§ **WHAT TO PRODUCE**
After finding the line with "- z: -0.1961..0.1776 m" in the data below, set down exactly each line through the one with "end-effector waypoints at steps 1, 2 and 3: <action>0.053", inclusive, and stop there.

*** THE DATA ***

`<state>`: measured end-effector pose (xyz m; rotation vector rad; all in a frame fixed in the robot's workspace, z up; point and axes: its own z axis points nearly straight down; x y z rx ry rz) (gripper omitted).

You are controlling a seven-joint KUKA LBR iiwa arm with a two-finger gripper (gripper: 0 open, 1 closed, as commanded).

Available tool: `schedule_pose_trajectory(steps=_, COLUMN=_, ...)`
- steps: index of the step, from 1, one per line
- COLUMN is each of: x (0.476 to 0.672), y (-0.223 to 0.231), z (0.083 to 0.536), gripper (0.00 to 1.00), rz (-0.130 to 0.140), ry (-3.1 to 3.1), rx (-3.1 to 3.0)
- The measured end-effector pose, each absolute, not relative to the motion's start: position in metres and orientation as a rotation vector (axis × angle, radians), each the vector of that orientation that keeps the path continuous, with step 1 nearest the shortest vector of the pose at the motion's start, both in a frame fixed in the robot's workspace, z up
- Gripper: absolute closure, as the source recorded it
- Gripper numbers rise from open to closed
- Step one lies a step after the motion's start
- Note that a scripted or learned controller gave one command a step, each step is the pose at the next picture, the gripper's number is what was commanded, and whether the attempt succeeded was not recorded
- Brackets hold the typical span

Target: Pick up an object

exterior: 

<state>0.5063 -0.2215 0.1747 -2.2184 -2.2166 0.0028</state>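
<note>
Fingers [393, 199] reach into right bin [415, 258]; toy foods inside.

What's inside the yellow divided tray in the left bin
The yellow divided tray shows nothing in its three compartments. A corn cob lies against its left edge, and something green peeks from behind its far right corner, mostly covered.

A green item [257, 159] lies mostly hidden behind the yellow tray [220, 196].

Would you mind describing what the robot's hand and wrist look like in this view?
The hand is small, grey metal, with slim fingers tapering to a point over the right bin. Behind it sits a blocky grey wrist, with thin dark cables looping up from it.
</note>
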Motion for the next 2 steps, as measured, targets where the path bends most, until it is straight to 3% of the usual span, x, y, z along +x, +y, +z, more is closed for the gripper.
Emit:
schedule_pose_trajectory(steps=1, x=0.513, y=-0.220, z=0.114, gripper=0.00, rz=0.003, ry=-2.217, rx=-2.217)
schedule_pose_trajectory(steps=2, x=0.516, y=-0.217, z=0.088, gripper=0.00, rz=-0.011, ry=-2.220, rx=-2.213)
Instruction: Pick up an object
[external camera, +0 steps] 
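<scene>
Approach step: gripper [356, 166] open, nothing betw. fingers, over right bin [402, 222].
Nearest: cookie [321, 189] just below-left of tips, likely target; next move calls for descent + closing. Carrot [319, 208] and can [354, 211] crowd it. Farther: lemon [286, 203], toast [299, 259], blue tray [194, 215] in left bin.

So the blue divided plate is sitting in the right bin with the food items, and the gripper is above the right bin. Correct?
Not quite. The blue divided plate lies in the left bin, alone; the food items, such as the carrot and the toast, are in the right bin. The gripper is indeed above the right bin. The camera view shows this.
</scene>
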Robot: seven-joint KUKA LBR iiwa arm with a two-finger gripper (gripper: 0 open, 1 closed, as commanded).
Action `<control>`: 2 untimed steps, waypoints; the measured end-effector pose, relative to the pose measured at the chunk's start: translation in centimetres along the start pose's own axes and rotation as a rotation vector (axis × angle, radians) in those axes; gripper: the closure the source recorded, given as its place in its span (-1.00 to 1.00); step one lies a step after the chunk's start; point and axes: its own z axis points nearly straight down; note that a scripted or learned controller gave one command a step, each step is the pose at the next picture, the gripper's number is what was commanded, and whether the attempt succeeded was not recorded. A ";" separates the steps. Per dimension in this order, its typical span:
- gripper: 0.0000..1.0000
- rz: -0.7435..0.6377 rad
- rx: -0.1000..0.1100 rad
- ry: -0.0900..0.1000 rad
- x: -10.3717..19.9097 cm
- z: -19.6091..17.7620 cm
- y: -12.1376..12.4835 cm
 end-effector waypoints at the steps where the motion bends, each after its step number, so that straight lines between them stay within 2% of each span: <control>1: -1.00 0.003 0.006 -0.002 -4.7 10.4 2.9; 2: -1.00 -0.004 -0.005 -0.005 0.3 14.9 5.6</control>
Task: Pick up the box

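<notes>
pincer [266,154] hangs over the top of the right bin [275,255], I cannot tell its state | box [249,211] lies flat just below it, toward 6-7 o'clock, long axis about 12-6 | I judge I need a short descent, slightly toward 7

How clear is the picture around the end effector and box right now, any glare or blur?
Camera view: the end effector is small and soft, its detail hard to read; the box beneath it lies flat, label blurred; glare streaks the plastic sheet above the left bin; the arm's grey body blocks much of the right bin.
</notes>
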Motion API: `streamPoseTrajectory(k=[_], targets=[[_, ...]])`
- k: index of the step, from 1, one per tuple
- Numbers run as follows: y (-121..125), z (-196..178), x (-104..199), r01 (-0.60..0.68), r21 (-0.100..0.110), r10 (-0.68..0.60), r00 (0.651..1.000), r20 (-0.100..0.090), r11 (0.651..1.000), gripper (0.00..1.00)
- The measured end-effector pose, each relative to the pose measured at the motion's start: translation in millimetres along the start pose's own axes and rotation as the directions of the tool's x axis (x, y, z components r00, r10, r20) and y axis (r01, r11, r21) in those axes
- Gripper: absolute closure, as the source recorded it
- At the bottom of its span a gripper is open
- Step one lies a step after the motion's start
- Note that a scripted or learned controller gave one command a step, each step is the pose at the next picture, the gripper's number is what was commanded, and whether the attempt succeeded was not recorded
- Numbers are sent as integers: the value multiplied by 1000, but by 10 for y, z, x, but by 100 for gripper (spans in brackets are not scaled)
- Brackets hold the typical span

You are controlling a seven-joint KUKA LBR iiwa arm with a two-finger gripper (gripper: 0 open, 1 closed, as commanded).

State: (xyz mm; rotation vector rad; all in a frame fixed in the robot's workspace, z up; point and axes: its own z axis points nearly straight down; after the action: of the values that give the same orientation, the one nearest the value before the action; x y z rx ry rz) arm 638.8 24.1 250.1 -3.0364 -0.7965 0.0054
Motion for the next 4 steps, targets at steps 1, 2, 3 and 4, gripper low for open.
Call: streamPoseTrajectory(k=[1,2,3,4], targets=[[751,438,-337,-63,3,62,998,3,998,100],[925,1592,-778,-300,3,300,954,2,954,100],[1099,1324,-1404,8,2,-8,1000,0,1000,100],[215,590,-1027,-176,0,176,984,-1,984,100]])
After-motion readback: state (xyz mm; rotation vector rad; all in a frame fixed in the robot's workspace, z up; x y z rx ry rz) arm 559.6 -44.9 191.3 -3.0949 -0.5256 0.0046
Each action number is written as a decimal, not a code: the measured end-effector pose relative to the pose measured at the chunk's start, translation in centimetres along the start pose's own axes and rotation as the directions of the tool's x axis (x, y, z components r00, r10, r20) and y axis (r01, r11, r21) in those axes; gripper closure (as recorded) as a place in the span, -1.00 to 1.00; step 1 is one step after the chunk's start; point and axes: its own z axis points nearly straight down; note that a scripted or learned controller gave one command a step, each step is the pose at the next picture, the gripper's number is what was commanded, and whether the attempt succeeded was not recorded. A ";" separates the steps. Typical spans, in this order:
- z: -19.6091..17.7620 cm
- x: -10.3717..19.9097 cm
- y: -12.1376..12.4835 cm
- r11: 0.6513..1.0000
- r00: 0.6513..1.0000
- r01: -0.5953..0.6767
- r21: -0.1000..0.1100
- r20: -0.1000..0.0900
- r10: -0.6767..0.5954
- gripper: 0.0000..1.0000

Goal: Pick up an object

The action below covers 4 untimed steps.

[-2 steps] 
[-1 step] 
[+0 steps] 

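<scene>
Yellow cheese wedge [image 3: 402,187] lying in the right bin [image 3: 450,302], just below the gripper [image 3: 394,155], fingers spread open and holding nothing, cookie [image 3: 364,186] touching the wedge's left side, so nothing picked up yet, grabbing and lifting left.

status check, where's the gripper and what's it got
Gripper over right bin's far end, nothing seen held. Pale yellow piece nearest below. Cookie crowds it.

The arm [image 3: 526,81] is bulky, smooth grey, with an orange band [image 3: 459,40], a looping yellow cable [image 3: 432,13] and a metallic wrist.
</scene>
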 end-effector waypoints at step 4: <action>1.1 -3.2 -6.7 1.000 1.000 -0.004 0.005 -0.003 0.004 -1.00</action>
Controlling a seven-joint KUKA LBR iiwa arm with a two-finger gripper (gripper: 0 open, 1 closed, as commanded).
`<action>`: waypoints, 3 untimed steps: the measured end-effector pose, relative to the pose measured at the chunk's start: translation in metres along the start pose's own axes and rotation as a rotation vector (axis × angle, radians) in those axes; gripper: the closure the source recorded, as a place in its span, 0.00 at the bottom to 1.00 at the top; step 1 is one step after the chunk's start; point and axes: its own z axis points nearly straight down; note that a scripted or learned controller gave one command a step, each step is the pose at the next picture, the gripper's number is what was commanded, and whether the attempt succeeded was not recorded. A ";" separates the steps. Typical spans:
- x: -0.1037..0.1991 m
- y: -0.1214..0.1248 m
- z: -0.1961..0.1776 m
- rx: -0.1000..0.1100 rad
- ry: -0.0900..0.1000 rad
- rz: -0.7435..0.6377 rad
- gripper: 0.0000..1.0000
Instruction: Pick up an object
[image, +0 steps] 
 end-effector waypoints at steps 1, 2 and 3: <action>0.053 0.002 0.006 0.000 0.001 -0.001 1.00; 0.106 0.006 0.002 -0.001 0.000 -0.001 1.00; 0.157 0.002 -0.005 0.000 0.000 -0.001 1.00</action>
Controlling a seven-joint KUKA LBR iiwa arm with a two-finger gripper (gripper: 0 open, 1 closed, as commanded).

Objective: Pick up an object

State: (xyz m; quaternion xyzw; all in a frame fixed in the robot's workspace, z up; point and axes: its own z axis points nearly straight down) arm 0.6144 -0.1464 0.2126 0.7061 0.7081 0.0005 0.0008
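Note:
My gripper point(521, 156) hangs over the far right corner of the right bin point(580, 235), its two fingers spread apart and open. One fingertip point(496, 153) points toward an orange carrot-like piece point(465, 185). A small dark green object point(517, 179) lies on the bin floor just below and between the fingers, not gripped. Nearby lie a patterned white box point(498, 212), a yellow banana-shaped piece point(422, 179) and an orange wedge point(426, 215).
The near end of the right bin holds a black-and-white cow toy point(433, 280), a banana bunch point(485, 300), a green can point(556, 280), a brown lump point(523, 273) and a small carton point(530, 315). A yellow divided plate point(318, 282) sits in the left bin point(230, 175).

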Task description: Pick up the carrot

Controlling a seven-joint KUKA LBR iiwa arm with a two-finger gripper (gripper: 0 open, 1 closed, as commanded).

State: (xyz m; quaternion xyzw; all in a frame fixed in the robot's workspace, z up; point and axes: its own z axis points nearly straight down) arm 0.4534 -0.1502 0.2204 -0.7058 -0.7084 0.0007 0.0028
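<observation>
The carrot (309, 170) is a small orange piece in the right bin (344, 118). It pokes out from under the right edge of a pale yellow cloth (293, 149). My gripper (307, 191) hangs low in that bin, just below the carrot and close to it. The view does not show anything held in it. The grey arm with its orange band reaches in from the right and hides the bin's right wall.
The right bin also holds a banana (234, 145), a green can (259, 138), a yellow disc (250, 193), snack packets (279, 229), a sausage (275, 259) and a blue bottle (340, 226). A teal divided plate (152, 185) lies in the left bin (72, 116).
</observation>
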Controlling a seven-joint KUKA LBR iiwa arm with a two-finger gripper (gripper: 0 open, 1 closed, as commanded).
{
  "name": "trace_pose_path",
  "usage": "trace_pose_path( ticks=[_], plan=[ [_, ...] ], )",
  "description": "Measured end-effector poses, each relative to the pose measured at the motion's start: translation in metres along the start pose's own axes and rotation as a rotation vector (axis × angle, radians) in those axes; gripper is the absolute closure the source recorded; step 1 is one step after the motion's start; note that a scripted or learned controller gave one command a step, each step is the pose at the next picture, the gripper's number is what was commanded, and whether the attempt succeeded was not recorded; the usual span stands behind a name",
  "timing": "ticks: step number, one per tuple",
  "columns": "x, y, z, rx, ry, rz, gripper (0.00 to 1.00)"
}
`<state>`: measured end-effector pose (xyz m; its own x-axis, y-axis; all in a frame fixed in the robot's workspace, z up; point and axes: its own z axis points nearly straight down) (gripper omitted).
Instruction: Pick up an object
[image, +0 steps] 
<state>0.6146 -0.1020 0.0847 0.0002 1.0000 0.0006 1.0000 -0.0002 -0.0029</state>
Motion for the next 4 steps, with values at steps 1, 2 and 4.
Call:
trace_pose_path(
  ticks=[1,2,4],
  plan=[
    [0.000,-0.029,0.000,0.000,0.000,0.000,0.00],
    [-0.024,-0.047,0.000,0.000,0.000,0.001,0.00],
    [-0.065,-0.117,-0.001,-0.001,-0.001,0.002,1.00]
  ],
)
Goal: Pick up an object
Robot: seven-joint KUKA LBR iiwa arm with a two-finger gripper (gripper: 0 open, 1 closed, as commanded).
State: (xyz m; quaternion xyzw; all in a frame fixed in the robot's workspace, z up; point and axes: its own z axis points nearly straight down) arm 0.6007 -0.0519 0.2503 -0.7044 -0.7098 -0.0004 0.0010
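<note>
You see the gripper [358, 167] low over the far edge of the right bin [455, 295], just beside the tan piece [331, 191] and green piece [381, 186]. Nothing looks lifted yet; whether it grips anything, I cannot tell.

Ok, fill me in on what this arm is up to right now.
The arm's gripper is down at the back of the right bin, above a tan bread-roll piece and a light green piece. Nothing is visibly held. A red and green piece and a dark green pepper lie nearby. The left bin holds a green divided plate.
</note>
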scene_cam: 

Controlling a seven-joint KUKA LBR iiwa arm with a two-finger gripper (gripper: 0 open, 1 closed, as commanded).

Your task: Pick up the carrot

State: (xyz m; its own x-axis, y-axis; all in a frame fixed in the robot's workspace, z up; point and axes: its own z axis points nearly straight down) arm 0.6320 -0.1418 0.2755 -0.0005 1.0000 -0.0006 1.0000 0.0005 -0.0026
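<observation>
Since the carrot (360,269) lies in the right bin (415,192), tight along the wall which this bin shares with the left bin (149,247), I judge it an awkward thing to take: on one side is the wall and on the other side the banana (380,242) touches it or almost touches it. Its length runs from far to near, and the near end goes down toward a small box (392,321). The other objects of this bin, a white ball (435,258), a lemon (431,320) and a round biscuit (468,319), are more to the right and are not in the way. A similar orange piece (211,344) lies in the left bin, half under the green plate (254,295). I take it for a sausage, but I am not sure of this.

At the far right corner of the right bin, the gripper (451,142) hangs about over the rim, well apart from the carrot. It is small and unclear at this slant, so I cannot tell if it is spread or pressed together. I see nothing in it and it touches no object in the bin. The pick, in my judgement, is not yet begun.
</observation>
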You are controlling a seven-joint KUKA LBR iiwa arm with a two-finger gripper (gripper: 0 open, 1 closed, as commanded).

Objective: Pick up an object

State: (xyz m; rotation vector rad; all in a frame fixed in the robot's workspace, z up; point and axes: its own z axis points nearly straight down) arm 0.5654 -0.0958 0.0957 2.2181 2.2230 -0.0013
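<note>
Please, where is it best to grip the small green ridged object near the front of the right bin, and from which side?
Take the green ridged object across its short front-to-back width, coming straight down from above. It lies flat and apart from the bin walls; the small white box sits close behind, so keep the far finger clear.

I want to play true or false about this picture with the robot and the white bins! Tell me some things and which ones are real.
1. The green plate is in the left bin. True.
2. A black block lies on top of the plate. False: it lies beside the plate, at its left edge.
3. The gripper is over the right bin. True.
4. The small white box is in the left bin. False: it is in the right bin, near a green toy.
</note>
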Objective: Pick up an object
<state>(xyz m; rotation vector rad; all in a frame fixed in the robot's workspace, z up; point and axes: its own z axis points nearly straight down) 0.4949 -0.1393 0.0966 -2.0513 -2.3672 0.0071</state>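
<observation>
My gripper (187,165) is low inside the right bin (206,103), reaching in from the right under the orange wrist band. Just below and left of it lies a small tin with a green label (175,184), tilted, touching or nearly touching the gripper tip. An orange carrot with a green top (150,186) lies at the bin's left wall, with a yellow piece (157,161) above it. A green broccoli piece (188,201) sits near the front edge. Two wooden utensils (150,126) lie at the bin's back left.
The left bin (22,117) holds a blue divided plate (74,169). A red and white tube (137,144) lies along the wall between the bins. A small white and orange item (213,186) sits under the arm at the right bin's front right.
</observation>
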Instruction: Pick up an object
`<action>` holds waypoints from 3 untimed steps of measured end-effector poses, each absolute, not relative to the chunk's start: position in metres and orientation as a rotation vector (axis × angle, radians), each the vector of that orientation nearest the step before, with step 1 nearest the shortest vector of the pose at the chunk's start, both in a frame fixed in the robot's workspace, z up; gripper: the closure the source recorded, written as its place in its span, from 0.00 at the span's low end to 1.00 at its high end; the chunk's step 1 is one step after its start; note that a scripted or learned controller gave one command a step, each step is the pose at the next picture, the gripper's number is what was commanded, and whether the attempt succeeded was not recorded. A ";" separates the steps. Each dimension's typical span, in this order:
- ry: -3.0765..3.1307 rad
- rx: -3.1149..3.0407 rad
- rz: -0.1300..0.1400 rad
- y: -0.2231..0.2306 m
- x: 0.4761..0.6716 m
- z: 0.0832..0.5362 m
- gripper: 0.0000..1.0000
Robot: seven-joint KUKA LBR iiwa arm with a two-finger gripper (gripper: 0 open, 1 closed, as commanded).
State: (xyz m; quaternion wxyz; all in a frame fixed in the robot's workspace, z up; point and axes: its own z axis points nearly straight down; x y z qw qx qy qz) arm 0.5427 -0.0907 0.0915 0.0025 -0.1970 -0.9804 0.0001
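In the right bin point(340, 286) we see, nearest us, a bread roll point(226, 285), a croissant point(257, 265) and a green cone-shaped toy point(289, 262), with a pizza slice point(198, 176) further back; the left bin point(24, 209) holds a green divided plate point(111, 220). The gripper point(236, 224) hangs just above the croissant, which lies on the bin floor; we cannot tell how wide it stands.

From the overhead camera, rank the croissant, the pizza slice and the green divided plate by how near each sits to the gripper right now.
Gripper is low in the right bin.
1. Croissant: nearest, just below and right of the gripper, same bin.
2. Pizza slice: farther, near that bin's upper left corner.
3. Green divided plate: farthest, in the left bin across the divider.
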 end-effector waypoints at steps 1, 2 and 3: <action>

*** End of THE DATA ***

§ **YOUR SOLUTION**
- z: -0.1961..0.1776 m
- rx: -0.1000..0.1100 rad
- ry: -0.0900..0.1000 rad
- rz: -0.7435..0.6377 rad
- gripper: 0.0000..1.0000
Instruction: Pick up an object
[image, +0 steps] 
 end-effector waypoints at steps 1, 2 and 3: <action>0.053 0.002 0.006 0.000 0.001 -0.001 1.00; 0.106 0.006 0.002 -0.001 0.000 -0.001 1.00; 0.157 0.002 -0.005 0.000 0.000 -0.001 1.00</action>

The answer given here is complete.